File size: 5,934 Bytes

Documentation for the scripts in the `scripts` directory, starting with `batch-caption.py`, which is used to run JoyCaption in bulk. Other scripts might be added in the future.

# batch-caption.py

## Basic Command

To run the script, use the following command:

```sh
./batch-caption.py --glob "path/to/images/*.jpg" --prompt "Write a descriptive caption for this image in a formal tone."
```

This command will caption all the `.jpg` images in the specified directory using the provided prompt, writing `.txt` files alongside each image.

## Command-Line Arguments

**Note**: You must specify either `--glob` or `--filelist` or `--input` to provide images, and either `--prompt` or `--prompt-file` to provide a prompt for caption generation.

| Argument           | Description                                                | Default                                                                                                                     |
| ------------------ | ---------------------------------------------------------- | --------------------------------------------------------------------------------------------------------------------------- |
| `--input`          | Input images                                               | N/A                                                                                                                         |
| `--glob`           | Glob pattern to find images                                | N/A                                                                                                                         |
| `--filelist`       | File containing a list of images                           | N/A                                                                                                                         |
| `--prompt`         | Prompt to use for caption generation                       | N/A                                                                                                                         |
| `--prompt-file`    | JSON file containing prompts                               | N/A                                                                                                                         |
| `--batch-size`     | Batch size for image processing                            | 1                                                                                                                           |
| `--greedy`         | Use greedy decoding instead of sampling                    | False                                                                                                                       |
| `--temperature`    | Sampling temperature (used when not using greedy decoding) | 0.6                                                                                                                         |
| `--top-p`          | Top-p sampling value (nucleus sampling)                    | 0.9                                                                                                                         |
| `--top-k`          | Top-k sampling value                                       | None                                                                                                                        |
| `--max-new-tokens` | Maximum length of the generated caption (in tokens)        | 256                                                                                                                         |
| `--num-workers`    | Number of workers loading images in parallel               | 4                                                                                                                           |
| `--model`          | Pre-trained model to use                                   | [John6666/llama-joycaption-alpha-two-hf-llava-nf4](https://huggingface.co/John6666/llama-joycaption-alpha-two-hf-llava-nf4) |
| `--bf16`           | Load model on torch.bfloat16                               | False                                                                                                                       |


### Examples

1. **Caption images with a specific prompt**

   ```sh
   ./batch-caption.py --glob "images/*.png" --prompt "Write a descriptive caption for this image in a formal tone."
   ```
   or
   ```sh
   ./batch-caption.py --input "images/dog.png" --prompt "Write a descriptive caption for this image in a formal tone."
   ```

2. **Use a JSON file for prompts**

   ```sh
   python batch-caption.py --filelist "image_paths.txt" --prompt-file "prompts.json"
   ```

3. **Use Greedy Decoding**

   ```sh
   python batch-caption.py --glob "images/*.jpg" --prompt "Write a descriptive caption for this image in a formal tone." --greedy
   ```

## Prompt Handling

- For a list of prompts that the model understands, please refer to the project's root README.

- You can specify a prompt directly using the `--prompt` argument or use a JSON file containing a list of prompts with weights using `--prompt-file`.

- If multiple prompts are specified in the prompt file, the prompt used for each image will be randomly selected.

- **Prompt File Format**: The JSON file should contain either strings or objects with `prompt` and `weight` fields.
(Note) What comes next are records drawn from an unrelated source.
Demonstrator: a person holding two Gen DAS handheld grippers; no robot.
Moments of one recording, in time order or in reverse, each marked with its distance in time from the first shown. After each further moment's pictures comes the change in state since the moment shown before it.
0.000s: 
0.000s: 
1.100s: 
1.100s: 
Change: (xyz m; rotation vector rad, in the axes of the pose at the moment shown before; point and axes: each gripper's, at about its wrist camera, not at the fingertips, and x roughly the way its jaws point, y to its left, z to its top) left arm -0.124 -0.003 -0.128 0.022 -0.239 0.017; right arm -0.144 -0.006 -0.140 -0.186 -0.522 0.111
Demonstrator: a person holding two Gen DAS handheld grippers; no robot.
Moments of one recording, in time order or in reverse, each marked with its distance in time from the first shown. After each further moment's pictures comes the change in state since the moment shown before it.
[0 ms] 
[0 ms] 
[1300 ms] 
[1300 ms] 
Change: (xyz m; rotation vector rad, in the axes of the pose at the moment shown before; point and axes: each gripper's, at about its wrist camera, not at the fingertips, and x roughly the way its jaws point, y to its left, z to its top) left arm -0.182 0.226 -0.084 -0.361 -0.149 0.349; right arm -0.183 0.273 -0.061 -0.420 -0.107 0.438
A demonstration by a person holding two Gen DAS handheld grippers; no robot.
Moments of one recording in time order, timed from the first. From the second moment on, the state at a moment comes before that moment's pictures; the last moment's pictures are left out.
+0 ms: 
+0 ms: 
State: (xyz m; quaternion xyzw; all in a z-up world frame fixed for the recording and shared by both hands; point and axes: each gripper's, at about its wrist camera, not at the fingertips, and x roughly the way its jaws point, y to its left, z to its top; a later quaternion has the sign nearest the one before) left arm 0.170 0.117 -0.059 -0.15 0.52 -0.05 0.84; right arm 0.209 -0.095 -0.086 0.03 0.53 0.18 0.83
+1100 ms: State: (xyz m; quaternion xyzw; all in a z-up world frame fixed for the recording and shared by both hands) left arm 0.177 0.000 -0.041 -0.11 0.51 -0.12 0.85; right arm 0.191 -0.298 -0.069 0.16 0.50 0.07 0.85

  - **Weighting**: The `weight` field indicates the probability of selecting a particular prompt during caption generation. Higher weights make a prompt more likely to be chosen. For example, if one prompt has a weight of 2.0 and another has a weight of 1.0, the first prompt will be twice as likely to be used.

Example `prompts.json`:

```json
[
  { "prompt": "Describe the scene in detail.", "weight": 2.0 },
  { "prompt": "Summarize the main elements of the image.", "weight": 1.0 }
]
```

## Output

- Captions are saved as `.txt` files in the same directory as the corresponding image.
- If a `.txt` caption file already exists for an image, the script will skip that image.